* Task prompt: The required output is the lines of the listing from the beginning through the line containing "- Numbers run", each copied exactly, without any pictures.

* Data supplied:
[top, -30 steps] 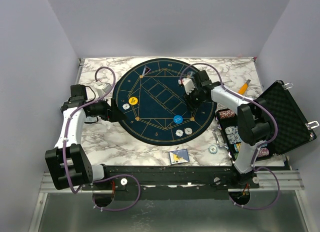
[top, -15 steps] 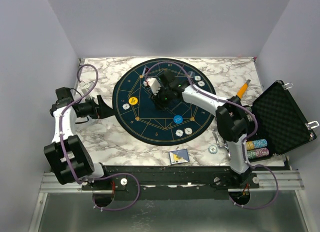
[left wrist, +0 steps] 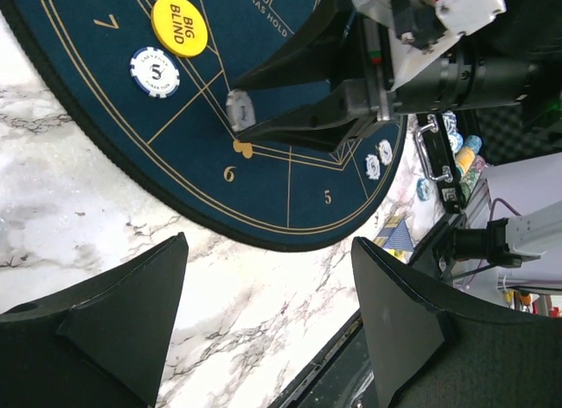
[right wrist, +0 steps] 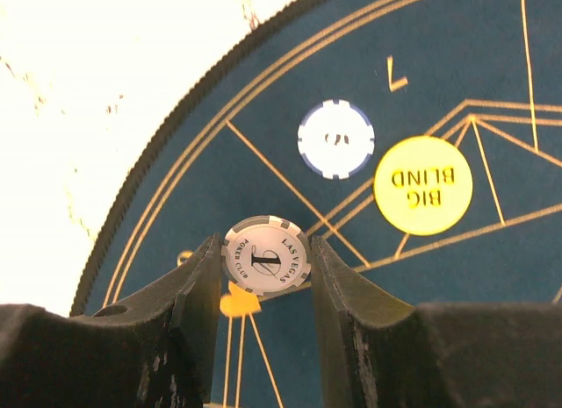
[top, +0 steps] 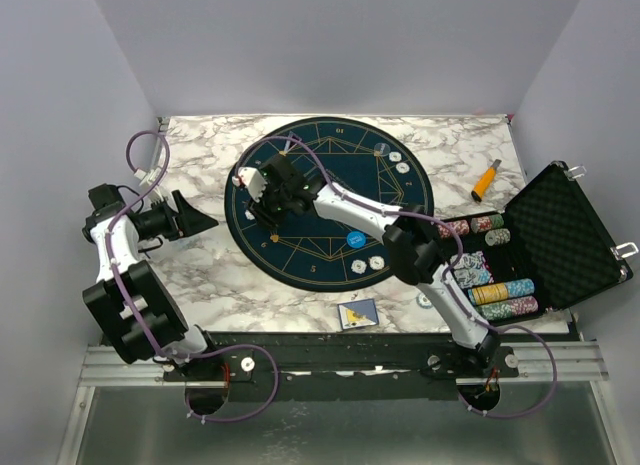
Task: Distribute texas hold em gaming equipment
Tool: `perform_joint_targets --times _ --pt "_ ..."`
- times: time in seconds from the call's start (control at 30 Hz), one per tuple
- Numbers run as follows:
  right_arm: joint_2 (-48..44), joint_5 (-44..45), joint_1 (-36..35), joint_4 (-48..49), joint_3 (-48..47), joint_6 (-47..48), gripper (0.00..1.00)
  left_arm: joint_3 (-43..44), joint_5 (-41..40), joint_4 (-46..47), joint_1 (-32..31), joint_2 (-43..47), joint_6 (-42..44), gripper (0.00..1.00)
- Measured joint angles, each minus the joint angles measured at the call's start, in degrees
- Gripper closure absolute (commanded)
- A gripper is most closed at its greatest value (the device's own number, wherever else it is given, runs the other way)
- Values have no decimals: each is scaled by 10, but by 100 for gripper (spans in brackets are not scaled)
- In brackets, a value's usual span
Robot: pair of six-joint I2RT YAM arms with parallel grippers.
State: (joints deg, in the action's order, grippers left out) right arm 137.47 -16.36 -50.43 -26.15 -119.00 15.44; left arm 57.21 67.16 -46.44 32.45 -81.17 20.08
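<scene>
My right gripper [right wrist: 266, 269] is shut on a white poker chip [right wrist: 266, 257] with a grey-striped rim, held on edge just above the left part of the round blue mat [top: 330, 200]. Just beyond the held chip lie a blue-edged chip [right wrist: 335, 139] and the yellow Big Blind button [right wrist: 422, 185]. The left wrist view shows the same held chip [left wrist: 239, 110] between the right fingers. My left gripper [top: 200, 215] hangs open over the marble left of the mat, nothing in it. A blue button [top: 354, 239] and two chips [top: 368, 266] lie on the mat's near side.
Three more chips [top: 396, 156] sit at the mat's far right. A card [top: 357, 313] and a lone chip [top: 426, 299] lie on the marble near the front edge. The open black case [top: 560, 235] with chip rows stands at the right, an orange-handled tool [top: 487, 179] behind it.
My right arm has swept left across the mat, from its right-centre to its left part, carrying the chip. My left arm has drawn back left, off the mat's edge.
</scene>
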Motion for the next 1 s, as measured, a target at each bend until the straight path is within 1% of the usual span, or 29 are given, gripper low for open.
perform_joint_targets --times 0.27,0.47,0.67,1.0 --pt "66 0 -13 10 -78 -13 67 0 12 0 2 0 0 22" --pt "100 2 -14 15 -94 -15 67 0 17 0 2 0 0 22" --pt "110 9 -14 29 -105 -14 66 0 21 0 5 0 0 22" --pt "150 19 -14 45 -163 -14 65 3 23 0 13 0 0 22"
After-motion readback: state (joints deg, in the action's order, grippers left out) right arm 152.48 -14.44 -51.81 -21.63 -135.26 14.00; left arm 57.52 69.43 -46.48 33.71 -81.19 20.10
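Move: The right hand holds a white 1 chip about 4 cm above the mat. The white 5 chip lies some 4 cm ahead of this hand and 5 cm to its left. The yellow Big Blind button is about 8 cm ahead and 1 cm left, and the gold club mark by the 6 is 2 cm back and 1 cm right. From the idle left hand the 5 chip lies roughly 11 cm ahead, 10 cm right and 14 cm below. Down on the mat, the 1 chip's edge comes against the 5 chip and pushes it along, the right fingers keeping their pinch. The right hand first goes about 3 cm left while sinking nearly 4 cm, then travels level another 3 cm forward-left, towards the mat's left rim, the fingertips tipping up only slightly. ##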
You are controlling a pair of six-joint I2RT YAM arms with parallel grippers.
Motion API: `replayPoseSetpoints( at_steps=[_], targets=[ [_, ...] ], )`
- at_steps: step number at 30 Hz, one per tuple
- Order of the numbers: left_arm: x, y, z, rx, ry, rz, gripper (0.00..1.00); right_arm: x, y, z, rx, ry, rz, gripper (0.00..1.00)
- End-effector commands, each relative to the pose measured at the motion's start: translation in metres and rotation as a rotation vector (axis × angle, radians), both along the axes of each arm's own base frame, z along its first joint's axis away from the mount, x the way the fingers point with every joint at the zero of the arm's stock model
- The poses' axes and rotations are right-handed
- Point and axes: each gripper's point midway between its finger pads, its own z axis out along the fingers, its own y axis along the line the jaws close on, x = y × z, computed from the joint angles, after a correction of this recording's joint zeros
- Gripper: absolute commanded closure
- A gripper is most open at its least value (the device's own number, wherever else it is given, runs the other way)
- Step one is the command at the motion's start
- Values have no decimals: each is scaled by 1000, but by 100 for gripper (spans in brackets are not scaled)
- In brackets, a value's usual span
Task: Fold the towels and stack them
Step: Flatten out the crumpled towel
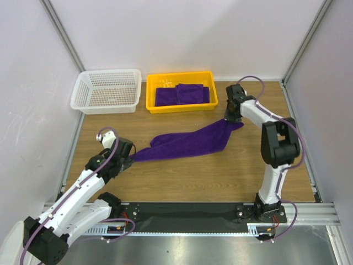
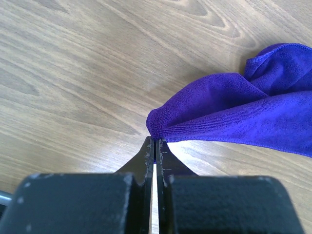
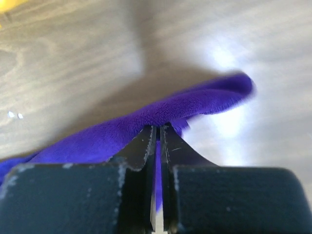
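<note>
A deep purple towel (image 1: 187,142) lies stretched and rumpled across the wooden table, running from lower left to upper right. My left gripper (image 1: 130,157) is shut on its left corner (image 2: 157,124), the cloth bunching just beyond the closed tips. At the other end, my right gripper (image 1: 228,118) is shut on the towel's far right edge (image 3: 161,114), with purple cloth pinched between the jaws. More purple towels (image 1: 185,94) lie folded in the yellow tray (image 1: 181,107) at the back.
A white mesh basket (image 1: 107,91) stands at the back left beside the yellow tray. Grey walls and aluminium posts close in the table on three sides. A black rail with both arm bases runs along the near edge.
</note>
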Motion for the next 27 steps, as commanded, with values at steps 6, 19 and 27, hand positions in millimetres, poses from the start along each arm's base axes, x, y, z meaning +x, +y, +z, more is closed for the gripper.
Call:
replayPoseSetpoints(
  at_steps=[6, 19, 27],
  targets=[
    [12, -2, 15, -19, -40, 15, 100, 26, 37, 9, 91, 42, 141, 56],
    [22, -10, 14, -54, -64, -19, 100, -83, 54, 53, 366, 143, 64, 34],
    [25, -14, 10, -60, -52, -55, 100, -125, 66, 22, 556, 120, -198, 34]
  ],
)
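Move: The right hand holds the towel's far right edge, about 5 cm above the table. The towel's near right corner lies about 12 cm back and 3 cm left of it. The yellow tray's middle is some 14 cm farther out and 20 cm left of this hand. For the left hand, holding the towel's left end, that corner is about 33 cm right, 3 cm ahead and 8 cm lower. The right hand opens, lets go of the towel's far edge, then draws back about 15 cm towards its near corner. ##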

* Problem solution:
[top, -30 steps] 
[top, -15 steps] 
[left wrist, +0 steps] 
[right wrist, +0 steps] 
[top, +0 steps] 
Task: Distribute texas hold em gaming equipment
Tool: `perform_joint_targets --times _ --pt "_ ..."`
- times: time in seconds from the call's start (control at 30 Hz), one per tuple
- Numbers run as follows:

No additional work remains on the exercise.